Knipe, J. (1995). Targeting defensive avoidance and dissociated numbing. EMDR Network Newsletter, 5(2), 6-7.

Lyons-Ruth, K., Dutra, D., Schuder, M., & Bianchi, LL. (2006) From Infant Attachment Disorganitazion to adult Disoociation: Relational adaptations or traumatic experiences. Psychiatric Clinics of North America, 29(1), 63

Russell, G. (1979). Bulimia nervosa: an ominous variant of anorexia nervosa. Psychological Medicine, 9(3), 429 - 448.

Seijo, N. (2012). EMDR and Eating Disorders. Workshop presentation at the EMDR Spain Association.

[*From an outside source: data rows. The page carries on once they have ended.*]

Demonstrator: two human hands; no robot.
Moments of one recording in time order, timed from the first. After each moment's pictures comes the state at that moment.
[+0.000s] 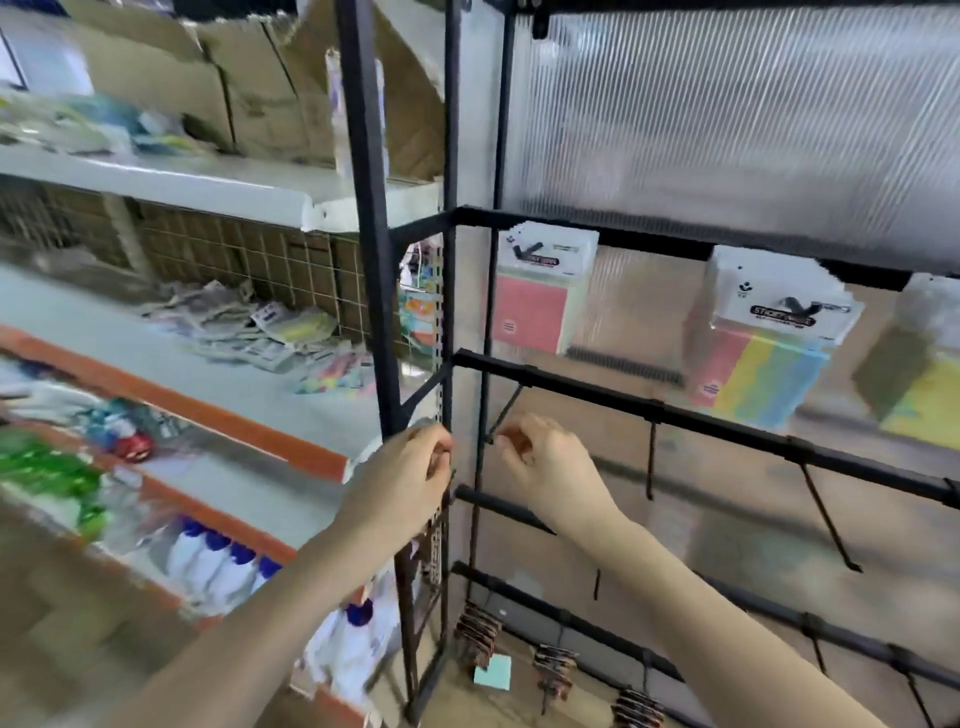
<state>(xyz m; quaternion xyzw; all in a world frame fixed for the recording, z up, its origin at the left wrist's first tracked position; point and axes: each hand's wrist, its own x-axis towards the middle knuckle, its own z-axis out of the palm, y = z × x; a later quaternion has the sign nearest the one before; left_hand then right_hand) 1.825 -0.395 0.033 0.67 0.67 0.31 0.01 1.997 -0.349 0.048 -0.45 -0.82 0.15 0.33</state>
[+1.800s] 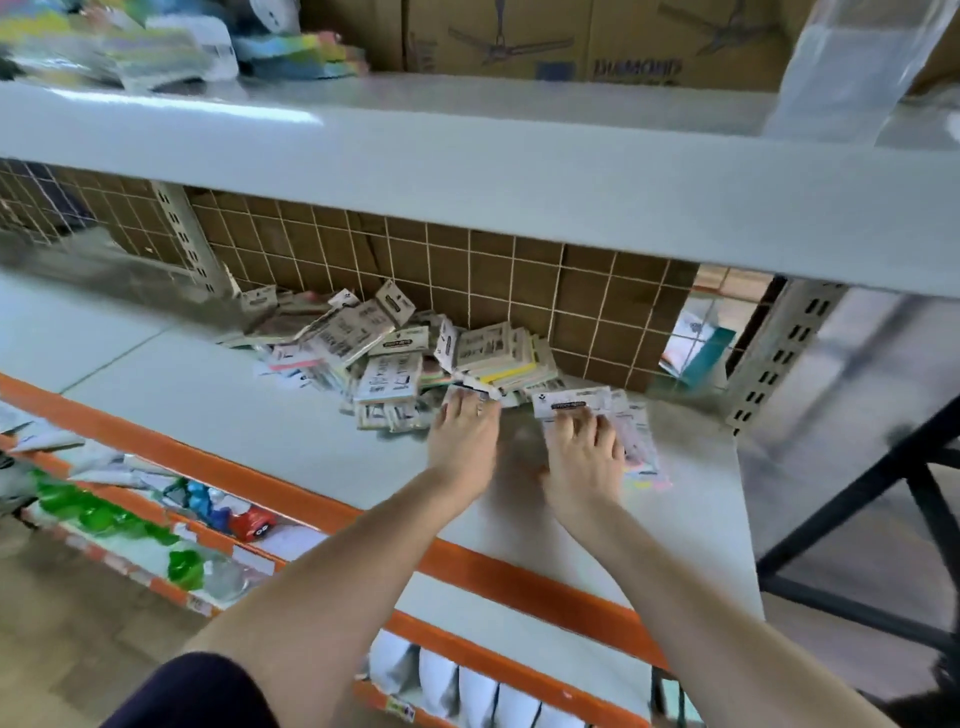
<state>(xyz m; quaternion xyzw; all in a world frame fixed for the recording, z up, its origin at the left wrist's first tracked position) 1.384 -0.113 -0.074 0.72 0.69 0.08 -0.01 1.526 -0.113 -0.082 -0.67 -0.74 0.01 0.04</state>
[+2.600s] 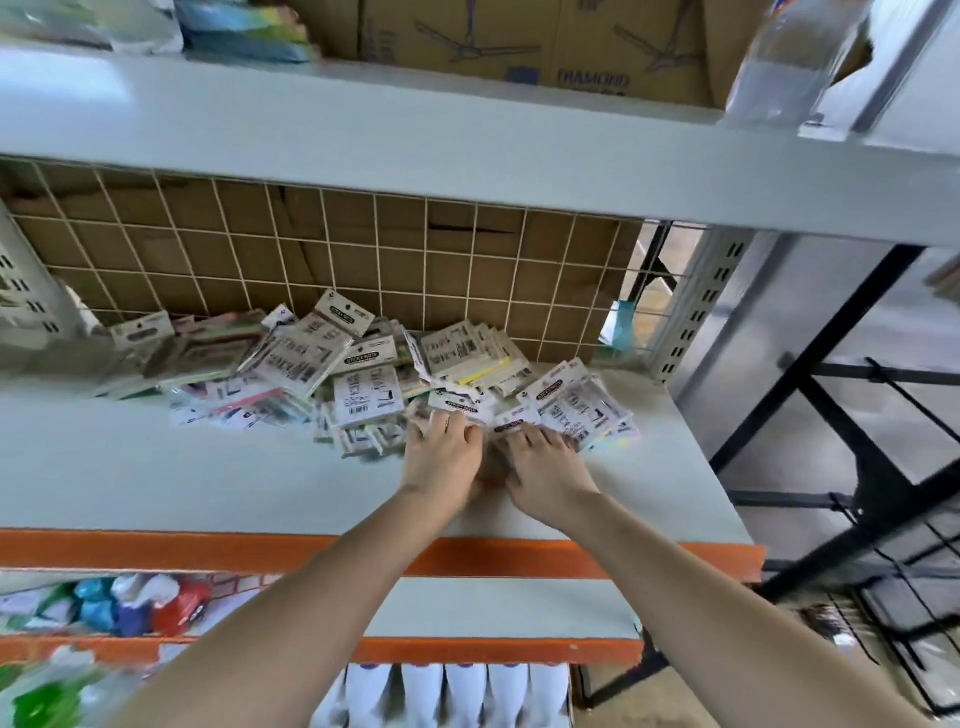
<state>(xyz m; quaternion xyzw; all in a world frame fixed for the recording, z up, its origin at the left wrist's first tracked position) 1.323 -0.123 -0.084 0.84 0.54 0.02 -0.08 1.468 -0.145 -0.080 -0.67 -0.74 0.03 -0.02</state>
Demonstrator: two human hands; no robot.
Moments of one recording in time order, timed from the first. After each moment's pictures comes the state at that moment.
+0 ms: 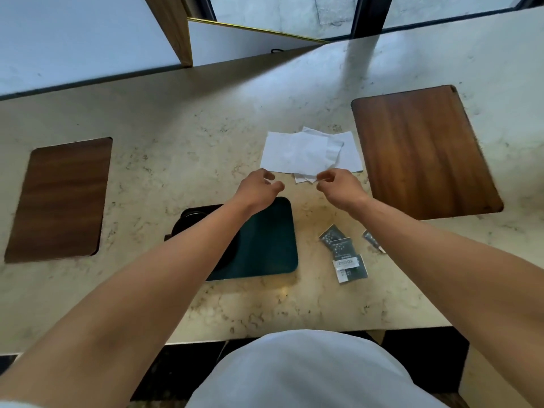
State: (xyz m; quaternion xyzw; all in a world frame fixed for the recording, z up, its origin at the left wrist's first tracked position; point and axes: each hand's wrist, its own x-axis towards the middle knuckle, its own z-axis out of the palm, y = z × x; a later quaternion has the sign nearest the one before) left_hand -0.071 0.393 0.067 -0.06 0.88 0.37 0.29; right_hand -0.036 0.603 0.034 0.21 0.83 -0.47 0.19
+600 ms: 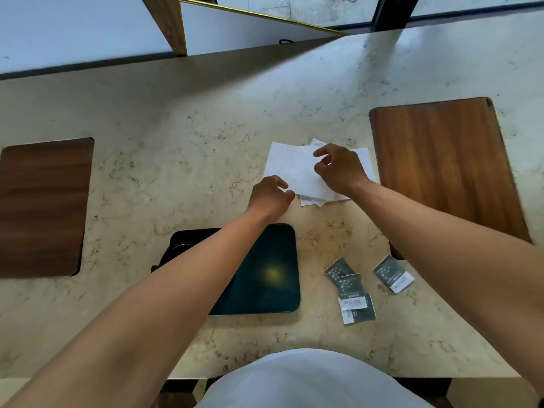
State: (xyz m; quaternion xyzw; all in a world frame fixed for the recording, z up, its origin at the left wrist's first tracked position) left_hand -0.133 0.422 0.014 -0.09 0.89 0.34 0.29; right_hand -0.153 0.607 0.014 0.16 0.89 -0.40 0.17
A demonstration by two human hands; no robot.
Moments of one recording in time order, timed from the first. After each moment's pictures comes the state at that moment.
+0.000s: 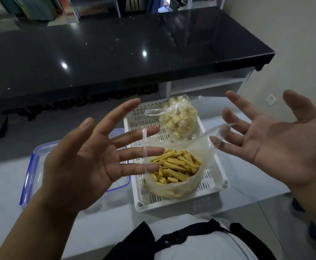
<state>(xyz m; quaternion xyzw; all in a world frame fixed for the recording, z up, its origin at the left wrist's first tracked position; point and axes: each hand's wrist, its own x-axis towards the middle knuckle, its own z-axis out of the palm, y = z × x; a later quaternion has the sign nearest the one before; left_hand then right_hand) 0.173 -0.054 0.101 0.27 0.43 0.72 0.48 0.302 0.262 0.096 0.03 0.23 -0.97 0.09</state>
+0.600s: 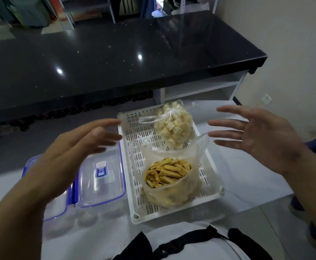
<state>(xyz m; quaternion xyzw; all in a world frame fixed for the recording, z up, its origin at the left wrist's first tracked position) 0.130 -0.061 0.104 0.30 0.79 0.49 0.20 0.281 0.292 0.079 0.17 0.63 -0.76 -0.01</state>
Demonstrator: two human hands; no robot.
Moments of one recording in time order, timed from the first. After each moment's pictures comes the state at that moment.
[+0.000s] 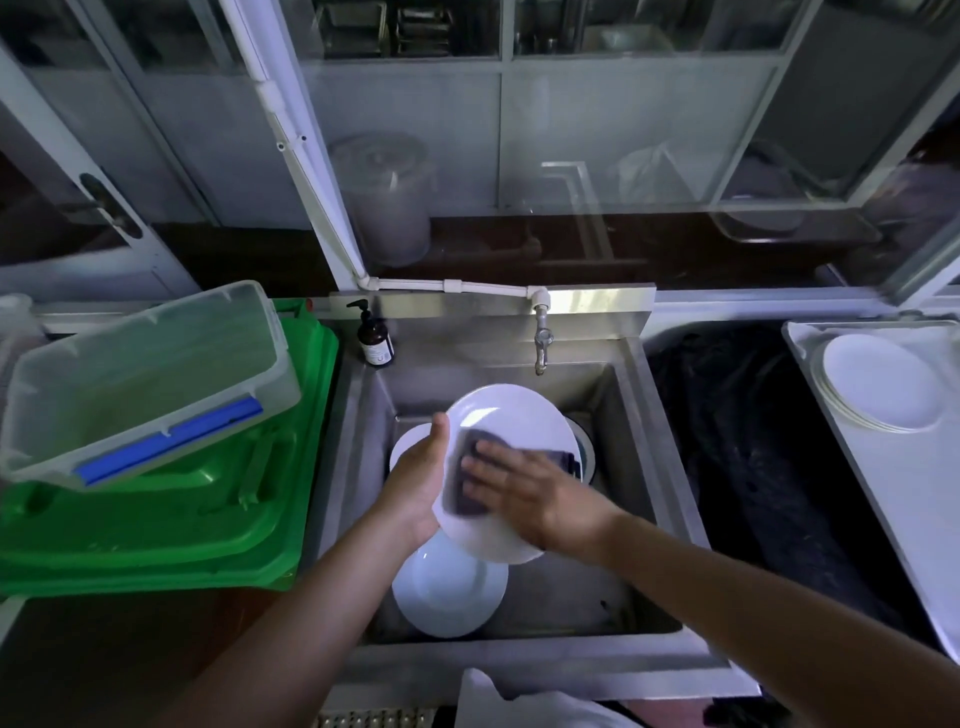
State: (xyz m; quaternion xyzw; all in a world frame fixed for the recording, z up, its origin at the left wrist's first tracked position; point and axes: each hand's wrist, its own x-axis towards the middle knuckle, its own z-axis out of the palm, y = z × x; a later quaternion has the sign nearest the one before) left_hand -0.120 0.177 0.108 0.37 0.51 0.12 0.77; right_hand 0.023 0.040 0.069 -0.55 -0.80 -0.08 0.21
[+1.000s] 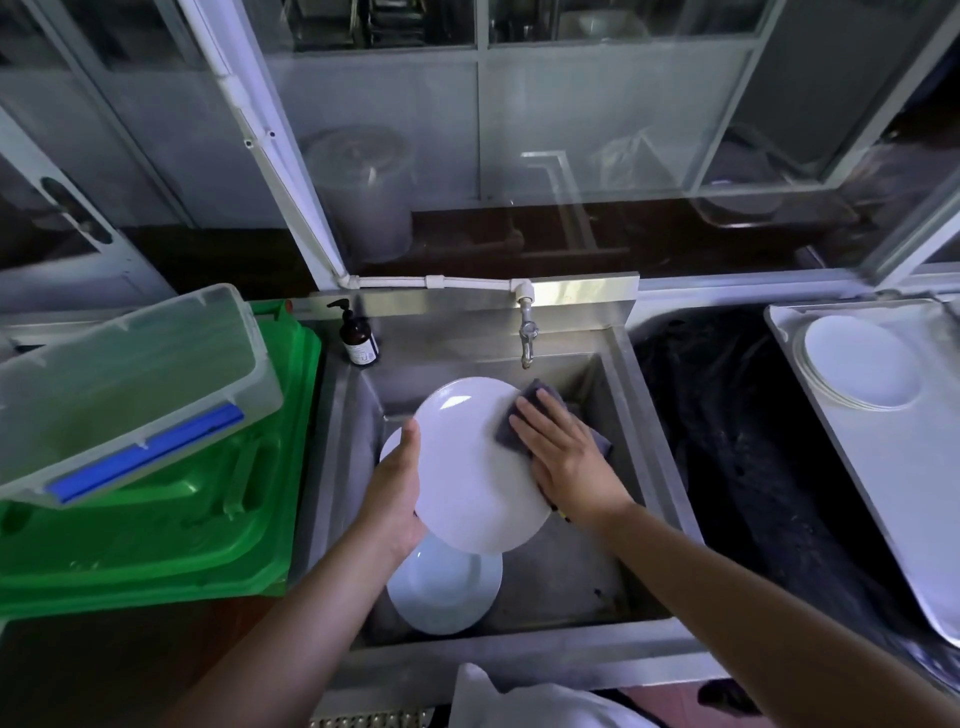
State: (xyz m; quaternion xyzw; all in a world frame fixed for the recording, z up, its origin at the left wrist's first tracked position) left_hand -0.127 0.174 0.104 0.35 0.48 0.19 0.79; right_hand 0.056 0.035 0.052 -0.73 -0.62 -0.04 0.27
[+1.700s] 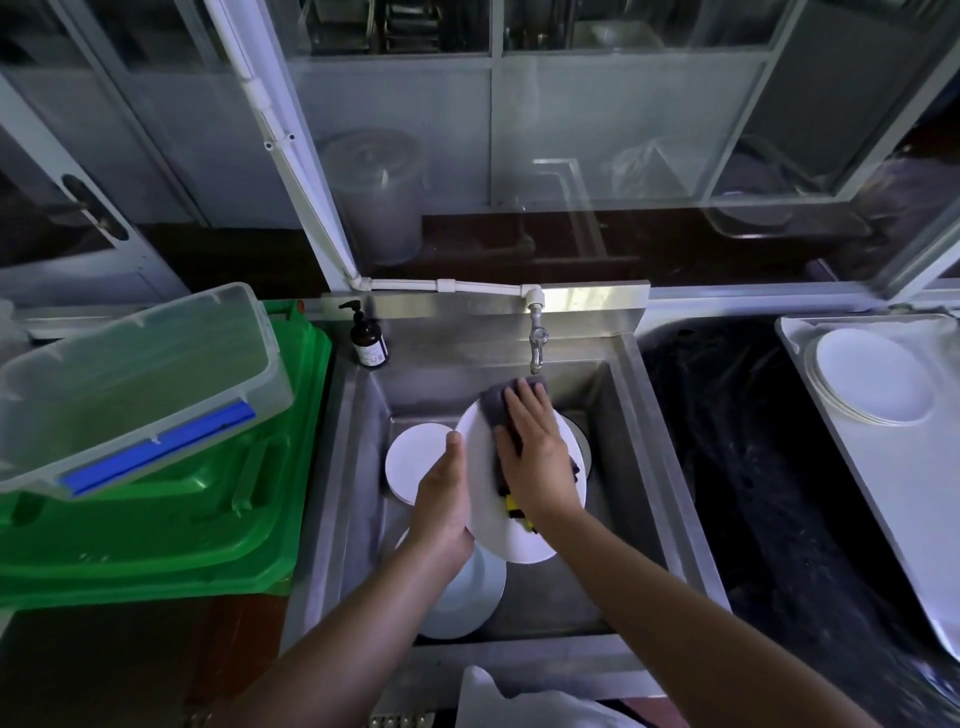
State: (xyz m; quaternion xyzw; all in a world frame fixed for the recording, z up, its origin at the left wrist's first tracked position) left_hand -0.106 0.136 0.116 0.36 0.53 0.17 0.75; right_hand 0.003 0.087 0.069 -0.80 -0.42 0.03 0.44
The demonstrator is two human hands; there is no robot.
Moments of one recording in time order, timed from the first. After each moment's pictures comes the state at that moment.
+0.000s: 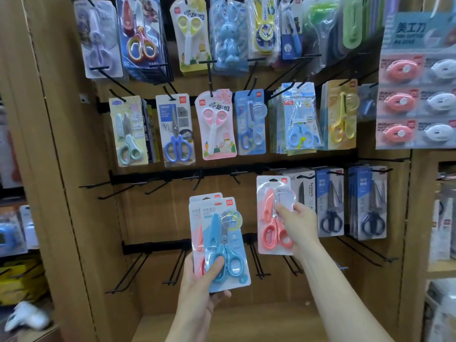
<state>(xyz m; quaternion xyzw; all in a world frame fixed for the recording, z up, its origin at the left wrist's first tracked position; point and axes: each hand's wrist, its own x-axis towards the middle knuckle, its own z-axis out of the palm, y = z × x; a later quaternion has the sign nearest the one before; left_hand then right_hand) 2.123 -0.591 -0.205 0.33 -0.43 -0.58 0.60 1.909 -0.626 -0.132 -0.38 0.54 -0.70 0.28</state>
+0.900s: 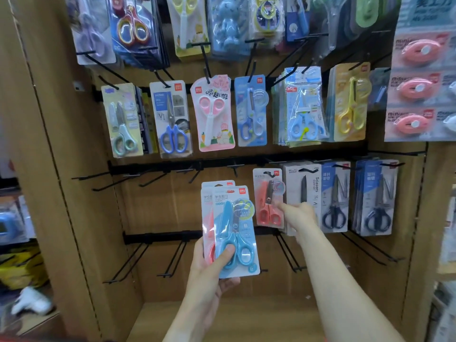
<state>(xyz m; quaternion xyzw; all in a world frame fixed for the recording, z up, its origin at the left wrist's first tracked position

Seubert, A.  & Lightstone, J.  (2009). The case of mistaken identity: Ego states and eating disorders. In R. Shapiro (Ed.), EMDR Solutions II For Depression, Eating Disorders, Performance and More (pp. 193-198). New York: Norton.

Torem, M. (1986). Dissociative states presenting as an Eating Disorder. American Journal of Clinical Hypnosis, 29(2), 137-142.

Vanderlinden, J. & Vandereycken, W. (1997). Trauma, dissociation and impulse dyscontrol in eating disorders. Philadelphia: Brunner/Mazel.